Longrow 11 ans Red Cabarnet Sauvignon

52.1% alc./vol.
Longrow Red, vieilli pendant sept ans dans des fûts blanc américains usagés avant d’être transféré en fûts de vin Cabernet Sauvignon pour 4 années supplémentaires.

André 87.5%
Nez très challengeant de fruits rouges, de cerises et d’oranges sur une tapisserie de tourbe unique à la Longrow.

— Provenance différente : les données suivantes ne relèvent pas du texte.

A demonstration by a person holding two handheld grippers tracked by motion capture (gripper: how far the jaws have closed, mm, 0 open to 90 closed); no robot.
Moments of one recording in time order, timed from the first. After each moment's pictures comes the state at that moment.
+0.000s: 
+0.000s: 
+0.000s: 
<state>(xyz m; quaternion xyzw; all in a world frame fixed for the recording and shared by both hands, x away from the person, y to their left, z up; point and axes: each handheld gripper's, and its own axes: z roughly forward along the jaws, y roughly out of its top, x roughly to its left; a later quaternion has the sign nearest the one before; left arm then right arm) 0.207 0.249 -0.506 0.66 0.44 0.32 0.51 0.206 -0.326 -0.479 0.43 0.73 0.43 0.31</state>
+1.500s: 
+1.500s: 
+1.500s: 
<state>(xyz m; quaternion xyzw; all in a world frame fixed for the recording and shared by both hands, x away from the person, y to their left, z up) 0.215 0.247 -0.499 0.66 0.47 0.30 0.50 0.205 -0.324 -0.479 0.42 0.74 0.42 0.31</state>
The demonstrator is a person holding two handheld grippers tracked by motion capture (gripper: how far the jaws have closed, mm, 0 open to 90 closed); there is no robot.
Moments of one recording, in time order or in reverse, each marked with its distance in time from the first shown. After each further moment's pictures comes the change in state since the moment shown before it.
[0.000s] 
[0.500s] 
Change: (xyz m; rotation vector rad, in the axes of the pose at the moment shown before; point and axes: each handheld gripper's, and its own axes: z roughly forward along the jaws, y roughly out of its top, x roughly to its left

L’influence du cask finish (?.. 4 ans, on appelle tu ça encore un cask finish?) est bien présente mais il est difficile de l’associer avec quelque chose de précis lorsque l’on est pas un fan de Bacchus. Personnellement, je trouve que ça lui donne des flaveurs de viande à fondue et de cuir. La bouche étonne par sa douceur à l’arrivée pour ensuite gagner en force en se masculinisant rapidement; tourbe fruitée avec, en fond de bouche, une sensation de porosité et des élans maritimes. La finale est un mélange de tourbe salée des îles Écossaises et de saveurs fruitées des Highlands. Certains verront un parallèle intéressant avec le Bowmore 1992 en finition de fûts de vin de Bordeaux. Pour ma part, c’est au niveau de la texture qu’il perdra quelques points mais on ne pourra nier le désir de livrer quelque chose qui sort définitivement de l’ordinaire.

Patrick 90%
Nez: La tournée er le vin se battent violemment pour notre plus grand plaisir. Bouche: Le vin nous réchauffe et laisse sa place à la tourbe, mais avec reluctance. Finale: La tournée prends enfin sa place, pour notre plus grand plaisir. Balance: J’aime ça!

Martin 89%
Nez: Fraises et framboises, fruits rouges, cerise et vin, fumée et charcuteries. Wow, particulier. Bouche: Cuir et tourbe salée. Vin rouge, épices et chêne. Mûres et autres fruits des champs. Finale: Longue et pleine de chaleur et de saveur. Air salin et maritime dans une salade de fruits confits servie sur une planche de chêne mouillée. Équilibre: Une belle fumée maritime en dichotomie avec l’explosion fruitée du cabernet, j’aime bien. J’aurais peut-être réduit le temps en barrique de vin, mais bon… Excellent.